-------- Excerpted records --------
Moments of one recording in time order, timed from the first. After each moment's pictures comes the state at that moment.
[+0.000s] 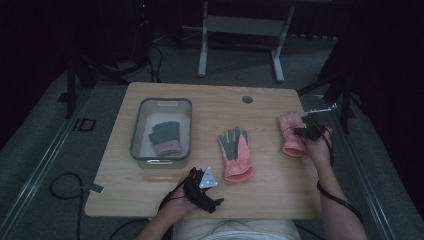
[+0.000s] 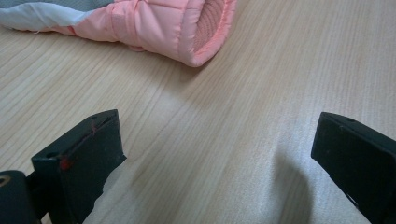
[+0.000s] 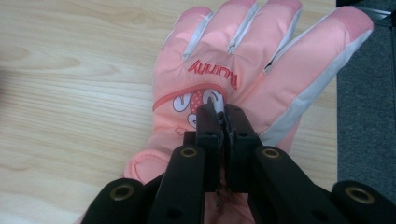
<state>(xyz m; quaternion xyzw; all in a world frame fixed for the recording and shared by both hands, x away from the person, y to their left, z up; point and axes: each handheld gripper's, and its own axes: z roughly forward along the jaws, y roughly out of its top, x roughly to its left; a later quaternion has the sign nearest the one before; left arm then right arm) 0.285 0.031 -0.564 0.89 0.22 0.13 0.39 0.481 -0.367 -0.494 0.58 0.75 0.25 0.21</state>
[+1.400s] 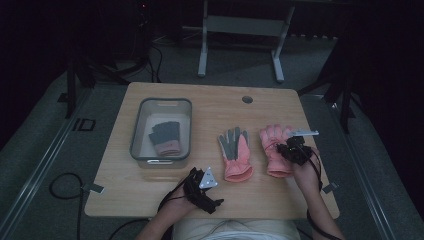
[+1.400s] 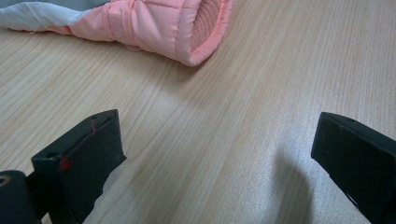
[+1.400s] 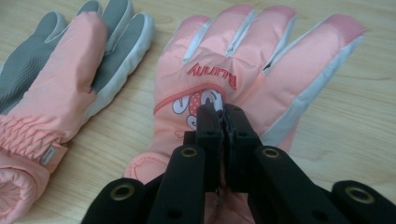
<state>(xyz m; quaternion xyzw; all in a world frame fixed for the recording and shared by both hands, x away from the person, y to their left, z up) 0.284 0.031 -0.564 0.89 0.21 0.12 0.39 0.385 -0.297 -0.492 0.51 0.77 0.30 0.22</state>
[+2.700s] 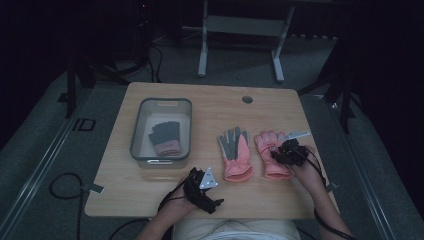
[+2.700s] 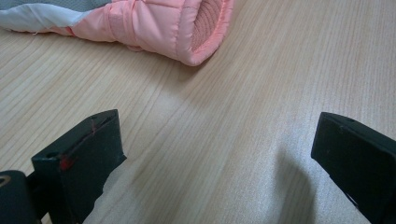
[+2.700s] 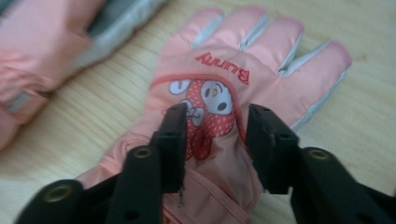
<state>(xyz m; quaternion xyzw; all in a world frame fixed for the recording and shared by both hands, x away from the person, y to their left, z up) 0.284 0.031 -0.564 0.89 0.21 0.13 0.39 0.398 -0.300 -0.517 0.44 0.84 0.26 0.19</state>
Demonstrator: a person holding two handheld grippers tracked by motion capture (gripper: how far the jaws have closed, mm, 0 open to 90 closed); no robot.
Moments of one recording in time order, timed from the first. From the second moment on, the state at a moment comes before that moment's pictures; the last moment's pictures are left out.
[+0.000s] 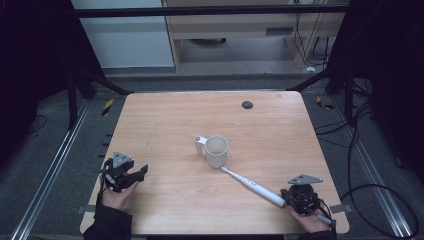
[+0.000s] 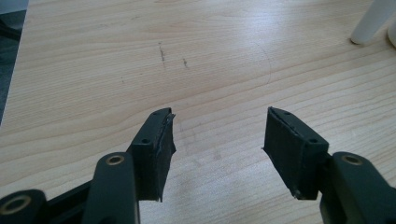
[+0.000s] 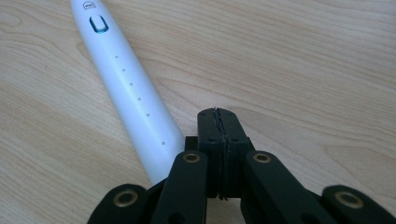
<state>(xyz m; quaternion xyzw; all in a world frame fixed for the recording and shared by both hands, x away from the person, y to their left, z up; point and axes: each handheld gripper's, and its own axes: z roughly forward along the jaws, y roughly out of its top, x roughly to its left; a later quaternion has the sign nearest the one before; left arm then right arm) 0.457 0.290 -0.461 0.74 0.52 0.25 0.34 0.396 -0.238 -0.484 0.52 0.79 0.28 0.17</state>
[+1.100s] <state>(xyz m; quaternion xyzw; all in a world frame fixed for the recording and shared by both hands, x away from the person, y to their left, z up) 0.458 0.289 -0.461 0.75 0.51 0.25 0.34 0.403 -0.234 -0.469 0.51 0.78 0.31 0.18</state>
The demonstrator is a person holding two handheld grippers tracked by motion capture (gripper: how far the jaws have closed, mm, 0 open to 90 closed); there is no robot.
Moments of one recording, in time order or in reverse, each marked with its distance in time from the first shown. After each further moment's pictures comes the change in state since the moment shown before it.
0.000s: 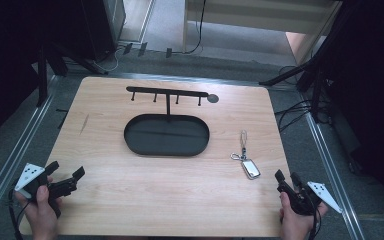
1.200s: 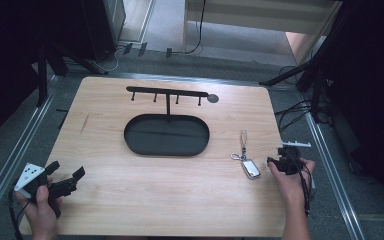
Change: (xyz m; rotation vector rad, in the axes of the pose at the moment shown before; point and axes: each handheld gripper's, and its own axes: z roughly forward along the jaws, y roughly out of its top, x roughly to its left) left arm 0.001 0.000 0.000 0.000 -0.016 0.002; right arm 0.039 0.066 0.094 0.648 -0.204 -0.261
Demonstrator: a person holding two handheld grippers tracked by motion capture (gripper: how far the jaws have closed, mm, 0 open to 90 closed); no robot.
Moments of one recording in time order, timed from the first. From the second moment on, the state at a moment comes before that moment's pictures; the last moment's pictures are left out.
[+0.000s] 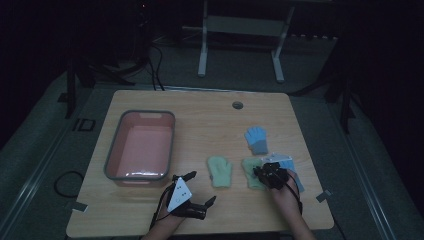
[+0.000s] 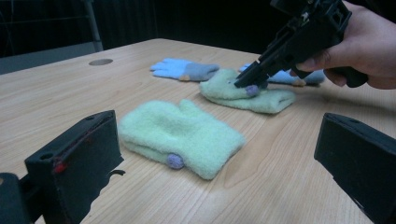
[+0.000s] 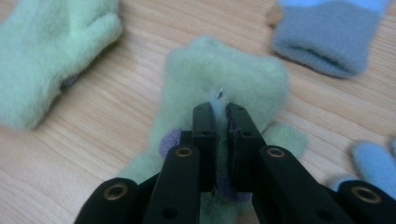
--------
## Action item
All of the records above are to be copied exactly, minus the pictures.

## Answer section
Moments of one recording in time order, timed from the first. After each moment's pictures comes the state at that moment.
[+0.000s] 
[+0.000s] 
[+0.000s] 
<state>(xyz m; quaternion xyzw; all in a world frame fixed for the recording and shared by both hands, x away from the person, y to their left, z up; point and axes: each handheld gripper's, and its own axes: z roughly forward along the jaws, y roughly out of its top, x roughly to its left; a later quaternion has the sign nearest the one before; left arm then right arm) 0.285 0.031 -0.564 0.89 0.22 0.13 0.39 0.481 -0.367 -0.494 0.58 0.75 0.25 0.21</state>
[+1.400s] 
[+1.400s] 
[+1.400s] 
<state>(xyz m; quaternion xyzw; all in a world frame fixed for the recording and shared by both hands, x away from the person, y to their left, z up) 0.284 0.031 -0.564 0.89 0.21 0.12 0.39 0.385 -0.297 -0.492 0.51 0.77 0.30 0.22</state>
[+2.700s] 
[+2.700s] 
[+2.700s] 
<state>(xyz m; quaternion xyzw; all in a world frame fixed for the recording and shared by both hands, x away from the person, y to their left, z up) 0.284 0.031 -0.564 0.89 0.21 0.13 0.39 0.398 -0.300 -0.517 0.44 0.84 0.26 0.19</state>
Demonstrator: a person holding two handheld grippers tracked by motion capture (gripper: how far the jaws have closed, mm, 0 open to 90 closed); no robot.
Moments of one recording in time order, timed from the first. From the second moment on, the state at a moment comes before that moment's pictures; the last moment's pictures are left out.
[+0.000s] 
[+0.000s] 
[+0.000s] 
<state>(xyz m; quaternion xyzw; all in a world frame fixed for the recording and shared by both hands, x away from the person, y to their left, z up; point and axes: each handheld gripper's, and its own axes: z roughly forward along the jaws, y roughly out of its top, x roughly to its left; a later quaternion has the sign nearest the one before; left arm then right arm) 0.457 0.290 -0.461 0.74 0.52 0.25 0.34 0.396 -0.238 -0.484 0.52 0.79 0.28 0.17</state>
[+1.100s] <state>(xyz m; quaternion xyzw; all in a world frame fixed for the recording and shared by both hands, x away from the person, y to their left, z up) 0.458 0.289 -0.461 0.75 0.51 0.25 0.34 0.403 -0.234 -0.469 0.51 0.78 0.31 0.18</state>
The demonstrator is a person holding two handheld grippers tracked by motion capture (gripper: how far the jaws have closed, mm, 0 open to 90 closed); there is no robot.
Moments of one recording, in time order or in reverse, each marked with its distance in time from the first shown. After each further moment's pictures comes the change in state since the moment shown before it.
0.000s: 
1.200s: 
Change: (xyz m; rotation vector rad, in the axes of the pose at the moment shown before; point and axes: each handheld gripper's, and its own axes: z roughly forward along the jaws, y roughly out of its top, x roughly to its left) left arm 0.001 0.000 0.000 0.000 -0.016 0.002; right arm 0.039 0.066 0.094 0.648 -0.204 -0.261
Demonstrator: a person holding two handheld grippers tracked by motion capture (gripper: how far the jaws have closed, mm, 0 open to 90 closed); no robot.
Moments of one recording in time order, timed from the first. From the second moment on, the state at a moment comes before that moment's pictures; the last moment's pictures are left out.
[+0.000s] 
[+0.000s] 
[+0.000s] 

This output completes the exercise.